The FDA granted breakthrough designation to MindMed's MM120 program for the treatment of generalized anxiety disorder (GAD).
What were the key findings of MindMed's Phase 2b study of MM120 in GAD?
The Phase 2b study of MM120 in GAD met its key secondary endpoint, demonstrating significant durability of activity through Week 12.
What clinical response and remission rates were observed with MM120 in the Phase 2b study?
MM120 showed a 65% clinical response rate and a 48% clinical remission rate sustained to Week 12 in the Phase 2b study.
Why did the FDA designate MM120 as a breakthrough therapy for GAD?
The FDA designated MM120 as a breakthrough therapy for GAD due to the significant unmet medical need in the treatment of GAD.
When does MindMed plan to initiate its Phase 3 clinical program for MM120?
MindMed plans to initiate its Phase 3 clinical program for MM120 in the second half of 2024.
What adverse events were reported in the Phase 2b study of MM120 in GAD?

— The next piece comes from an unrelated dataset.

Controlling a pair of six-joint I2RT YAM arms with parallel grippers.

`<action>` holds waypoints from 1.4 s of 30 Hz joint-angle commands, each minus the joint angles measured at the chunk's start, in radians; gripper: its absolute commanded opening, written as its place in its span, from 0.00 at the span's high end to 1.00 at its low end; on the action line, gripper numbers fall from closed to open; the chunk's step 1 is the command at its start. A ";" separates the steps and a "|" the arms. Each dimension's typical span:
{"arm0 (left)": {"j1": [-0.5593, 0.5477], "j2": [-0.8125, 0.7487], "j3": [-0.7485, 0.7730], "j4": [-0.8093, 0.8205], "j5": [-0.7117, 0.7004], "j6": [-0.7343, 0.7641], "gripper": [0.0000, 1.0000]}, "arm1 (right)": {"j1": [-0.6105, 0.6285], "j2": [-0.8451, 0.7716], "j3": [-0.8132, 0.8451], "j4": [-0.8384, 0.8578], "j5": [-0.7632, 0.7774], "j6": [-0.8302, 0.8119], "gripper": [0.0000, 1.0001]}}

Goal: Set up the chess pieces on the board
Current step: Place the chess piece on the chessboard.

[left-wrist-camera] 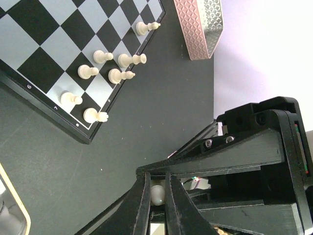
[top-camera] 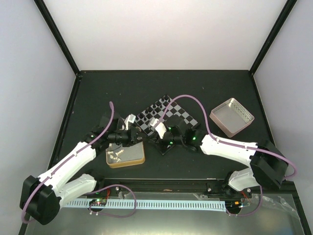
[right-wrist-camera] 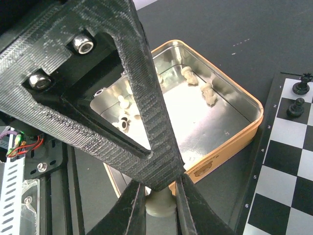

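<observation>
The board (top-camera: 171,111) lies tilted at mid-table, with several cream chess pieces (left-wrist-camera: 88,71) along one edge and black ones (right-wrist-camera: 300,86) on another. Both grippers meet at the board's near-left corner. My left gripper (top-camera: 141,137) (left-wrist-camera: 156,183) is shut on a cream piece's rounded head (left-wrist-camera: 157,195). My right gripper (top-camera: 152,139) (right-wrist-camera: 161,193) is shut on a cream piece's base (right-wrist-camera: 161,206). The left gripper's fingers (right-wrist-camera: 146,127) come down tip-to-tip onto that base, so it looks like one piece held by both.
A gold-rimmed tin (top-camera: 126,155) (right-wrist-camera: 244,128) with several loose cream pieces (right-wrist-camera: 208,93) sits left of the board, just beyond the grippers. A pinkish silver tray (top-camera: 232,116) (left-wrist-camera: 200,24) stands to the board's right. Dark walls frame the table.
</observation>
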 commanded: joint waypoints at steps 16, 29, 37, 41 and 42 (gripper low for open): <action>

The most common adverse events in the Phase 2b study included illusion, hallucinations, euphoric mood, anxiety, and others, rated as mild to moderate.
Where will the results of the MM120 Phase 2b study be presented?
The results of the MM120 Phase 2b study have been accepted for presentation at the American Psychiatric Association's annual meeting in 2024.
When is the webcast to discuss the Phase 2b results of MM120 in GAD scheduled?
The webcast to discuss the Phase 2b results of MM120 in GAD is scheduled for 8:00 am ET.